_Aim of the task_
Images excluded, repeat each entry below exactly.

Stored data entries:
****************************************
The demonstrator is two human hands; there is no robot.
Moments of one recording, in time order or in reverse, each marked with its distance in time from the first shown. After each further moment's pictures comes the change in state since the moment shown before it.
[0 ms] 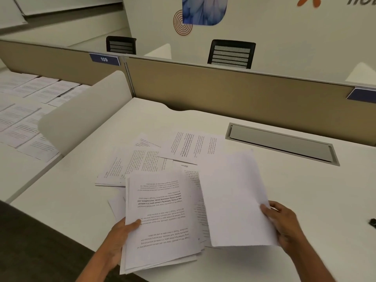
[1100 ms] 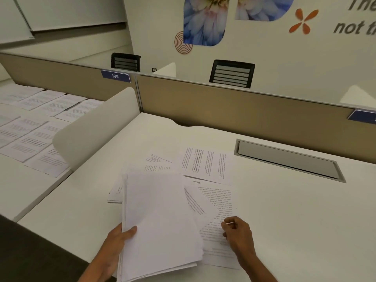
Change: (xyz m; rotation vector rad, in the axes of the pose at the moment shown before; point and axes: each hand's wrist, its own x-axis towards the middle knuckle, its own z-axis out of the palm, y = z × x) left_hand 0.018 0.043 -0.058 0.046 0.081 0.116; right_hand -0.049 0.011 0.166 -0.305 0.047 -0.128
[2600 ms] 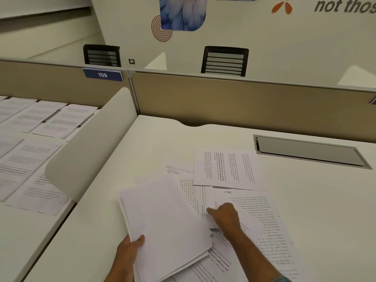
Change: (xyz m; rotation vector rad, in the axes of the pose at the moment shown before) left_hand 0.157 0.040 -0.084 0.097 0.159 -0.104; right_hand 0.065 -0.104 0.192 -0.210 0.015 0.246
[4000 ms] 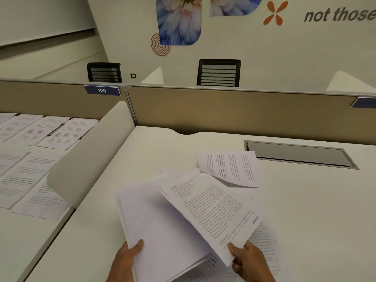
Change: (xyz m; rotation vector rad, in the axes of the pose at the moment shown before) left_hand -0.067 0.010 0.018 -0.182 -0.118 0.028; right_hand -0.079 0.093 -0.087 0.776 -0.248 0.284
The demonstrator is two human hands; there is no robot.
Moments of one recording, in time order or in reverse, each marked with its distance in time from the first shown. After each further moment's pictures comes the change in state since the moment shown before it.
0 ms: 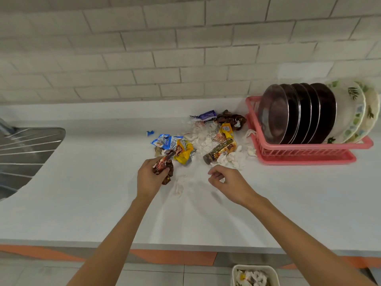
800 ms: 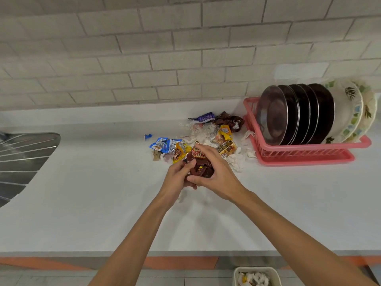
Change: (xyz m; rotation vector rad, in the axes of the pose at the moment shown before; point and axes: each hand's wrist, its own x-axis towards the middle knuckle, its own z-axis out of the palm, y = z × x) left_hand -0.027 0.089 0.011 -0.772 -0.484 -0.240; right_hand 0.024 -0.043 0.009 0.154 0.130 -0.281
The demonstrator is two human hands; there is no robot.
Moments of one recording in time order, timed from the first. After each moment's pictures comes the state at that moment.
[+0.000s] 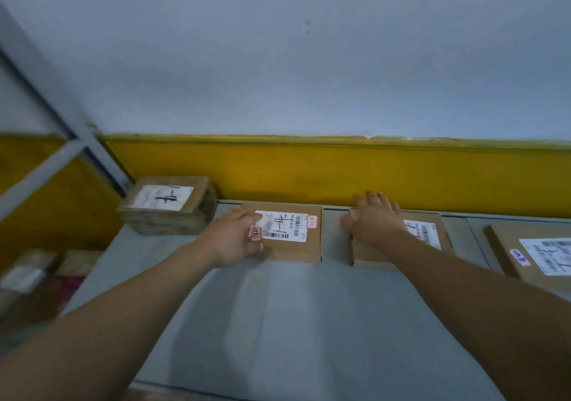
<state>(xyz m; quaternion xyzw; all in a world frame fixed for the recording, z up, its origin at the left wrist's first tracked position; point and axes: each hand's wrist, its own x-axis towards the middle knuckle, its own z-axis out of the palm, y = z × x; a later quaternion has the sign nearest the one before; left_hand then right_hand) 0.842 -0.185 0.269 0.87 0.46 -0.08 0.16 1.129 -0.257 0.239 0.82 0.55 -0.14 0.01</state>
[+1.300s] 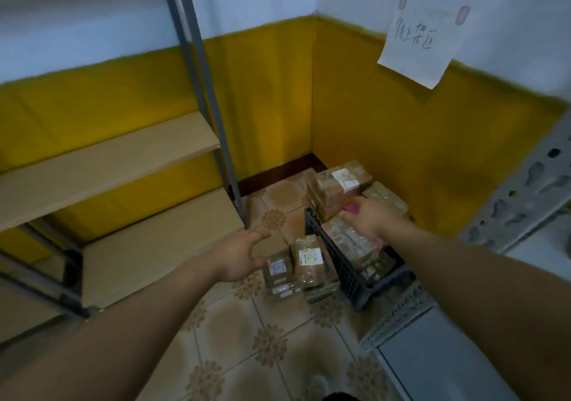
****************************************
_Your solution_
The demonstrator is two human hands; there is no robot.
Moments of one recording, in time order or in reverse, each marked with its distance in time from the first shown. After each further moment's pictures comes the change in state since the moment shown before it.
[0 ms] 
[1100 ms] 
Change: (xyz m; rotation vector rad, in the axes of the pose at the moment shown before; point and axes: each hand's wrist, its own x-axis towards the middle knuckle, its own z-axis out of the palm, y = z × x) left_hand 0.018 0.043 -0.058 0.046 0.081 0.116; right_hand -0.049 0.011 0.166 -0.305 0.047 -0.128
[2600 ms] 
Change: (xyz m; rotation vector rad, in the axes of the pose at the moment shown before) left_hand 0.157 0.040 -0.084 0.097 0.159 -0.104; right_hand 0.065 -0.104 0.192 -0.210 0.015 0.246
[4000 ms] 
Change: (xyz m; rotation vector rad, in the axes of the pose at the moment shown before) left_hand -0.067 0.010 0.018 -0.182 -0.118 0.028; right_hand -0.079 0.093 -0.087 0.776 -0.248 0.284
The demonstrator is two human hands; there is no robot.
Moments of one recording, in time order or in reverse, each marked with its distance in time from the first shown. After each further moment's pictures comes the change in state since the moment shown before it.
0 ms: 
800 ms: 
Change: (xyz m; rotation vector rad, in the axes of the pose at the moment shown before; point and axes: each hand's wrist, its own x-axis towards the middle knuckle, its own z-axis out of the palm, y = z × x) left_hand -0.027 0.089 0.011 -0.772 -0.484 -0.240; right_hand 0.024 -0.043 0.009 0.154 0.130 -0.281
The demonstrator is two human hands; there is no robot.
Moments of one recording in time order, timed from the first. After each moment's pictures comes the state at that moment.
[+0.000s] 
<state>(xyz m; quaternion xyzw; all in a world frame fixed for the recording, z up, its origin at the left wrist's first tracked position; point and axes: each hand's wrist, its own x-axis towards the middle knuckle, its own z-axis out of the palm, y = z × x; a later quaternion has the sign nearest the one before; left_hand then right_hand) 0.842 -0.185 0.269 0.87 0.46 -0.08 0.16 1.129 -0.257 0.239 0.82 0.55 -0.14 0.01</state>
[+1.300s] 

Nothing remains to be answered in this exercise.